> Exercise requirements:
Every line from the start of the records through the line with "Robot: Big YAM" is to be written out exactly; pictures are not.

___

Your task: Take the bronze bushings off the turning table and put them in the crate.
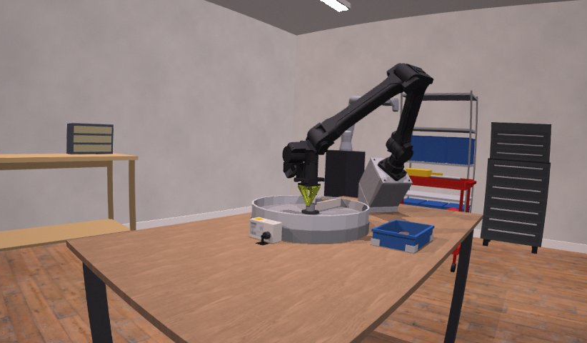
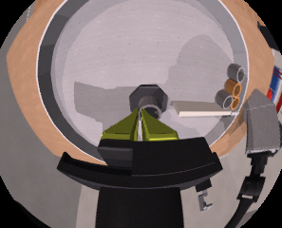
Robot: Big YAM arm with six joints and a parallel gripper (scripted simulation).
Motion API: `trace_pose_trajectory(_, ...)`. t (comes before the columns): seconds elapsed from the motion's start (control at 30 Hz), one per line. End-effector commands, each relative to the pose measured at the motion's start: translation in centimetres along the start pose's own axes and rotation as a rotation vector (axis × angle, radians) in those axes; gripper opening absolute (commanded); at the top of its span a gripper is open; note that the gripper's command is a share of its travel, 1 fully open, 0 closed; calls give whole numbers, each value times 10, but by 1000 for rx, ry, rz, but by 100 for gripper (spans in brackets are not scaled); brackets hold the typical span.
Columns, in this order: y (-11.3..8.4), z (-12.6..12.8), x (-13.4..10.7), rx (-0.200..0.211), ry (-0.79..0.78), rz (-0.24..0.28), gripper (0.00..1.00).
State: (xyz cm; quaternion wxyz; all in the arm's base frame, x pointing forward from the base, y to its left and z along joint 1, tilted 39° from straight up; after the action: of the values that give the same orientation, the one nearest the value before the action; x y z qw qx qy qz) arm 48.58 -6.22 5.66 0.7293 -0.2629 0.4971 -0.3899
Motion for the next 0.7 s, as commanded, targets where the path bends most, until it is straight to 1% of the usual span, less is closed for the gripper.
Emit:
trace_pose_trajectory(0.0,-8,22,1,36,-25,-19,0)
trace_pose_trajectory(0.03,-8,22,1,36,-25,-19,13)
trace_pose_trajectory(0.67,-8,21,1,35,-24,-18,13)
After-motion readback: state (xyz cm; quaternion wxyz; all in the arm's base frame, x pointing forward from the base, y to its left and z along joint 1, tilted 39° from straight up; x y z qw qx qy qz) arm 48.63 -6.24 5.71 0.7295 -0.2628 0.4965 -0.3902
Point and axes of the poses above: the point where the finger pads meet when closed, its own y axis out along the fingers, its own z axis across the jaws, x = y × z, the point moved 4 cm from there along -y, back along the fingers, and after that the axes turned 1 degree about -y, right-handed, at the moved point
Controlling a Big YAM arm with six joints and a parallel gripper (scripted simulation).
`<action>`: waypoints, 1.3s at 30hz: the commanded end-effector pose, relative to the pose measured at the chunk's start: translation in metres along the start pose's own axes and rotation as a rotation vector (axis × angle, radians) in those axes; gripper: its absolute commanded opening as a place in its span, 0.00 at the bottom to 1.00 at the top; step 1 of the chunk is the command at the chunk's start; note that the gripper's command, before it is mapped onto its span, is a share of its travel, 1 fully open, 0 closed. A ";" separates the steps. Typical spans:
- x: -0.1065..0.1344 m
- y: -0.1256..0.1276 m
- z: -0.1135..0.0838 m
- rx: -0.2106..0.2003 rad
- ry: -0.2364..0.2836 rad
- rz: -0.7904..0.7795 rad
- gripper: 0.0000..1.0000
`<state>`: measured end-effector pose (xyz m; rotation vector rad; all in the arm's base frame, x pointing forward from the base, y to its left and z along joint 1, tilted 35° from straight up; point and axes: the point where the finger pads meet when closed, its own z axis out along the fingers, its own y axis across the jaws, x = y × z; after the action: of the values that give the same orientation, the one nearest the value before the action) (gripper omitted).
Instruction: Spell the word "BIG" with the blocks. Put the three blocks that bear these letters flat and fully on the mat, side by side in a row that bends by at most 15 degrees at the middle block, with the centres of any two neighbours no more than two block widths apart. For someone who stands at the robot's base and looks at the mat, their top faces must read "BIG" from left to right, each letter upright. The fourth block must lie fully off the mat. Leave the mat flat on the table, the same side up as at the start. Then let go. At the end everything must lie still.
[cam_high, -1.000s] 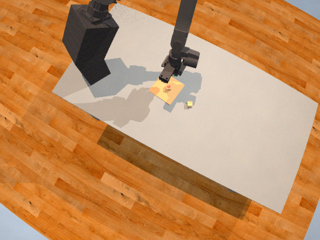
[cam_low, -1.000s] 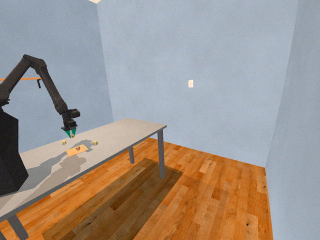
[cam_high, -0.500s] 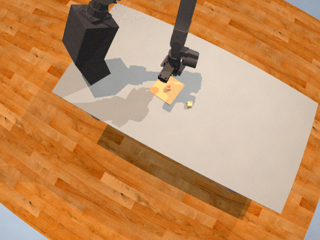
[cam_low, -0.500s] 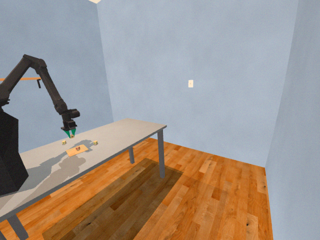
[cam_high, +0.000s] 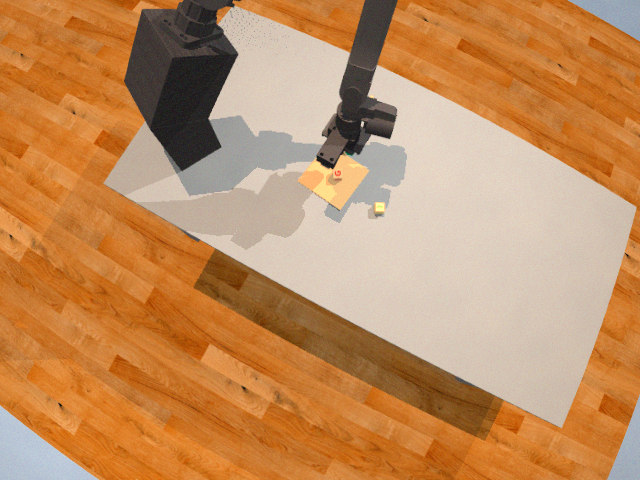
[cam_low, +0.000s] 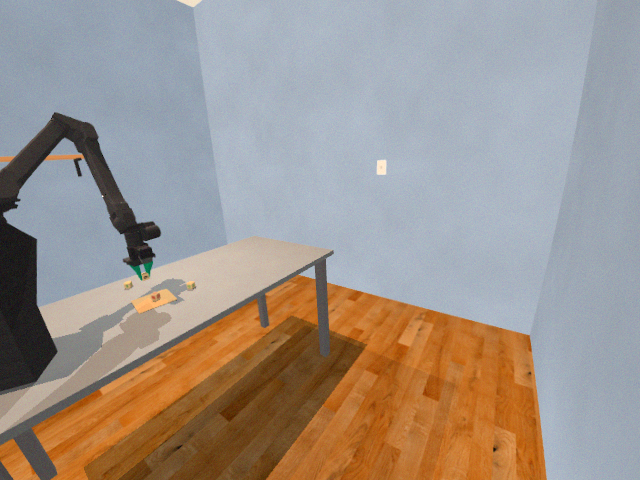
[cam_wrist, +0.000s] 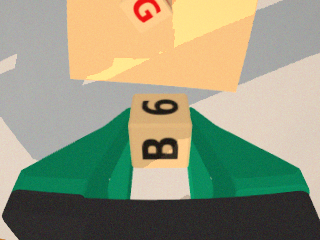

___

> Worked solution:
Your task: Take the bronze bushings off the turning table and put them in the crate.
Robot: Big YAM arm with six joints and a parallel gripper (scripted simulation).

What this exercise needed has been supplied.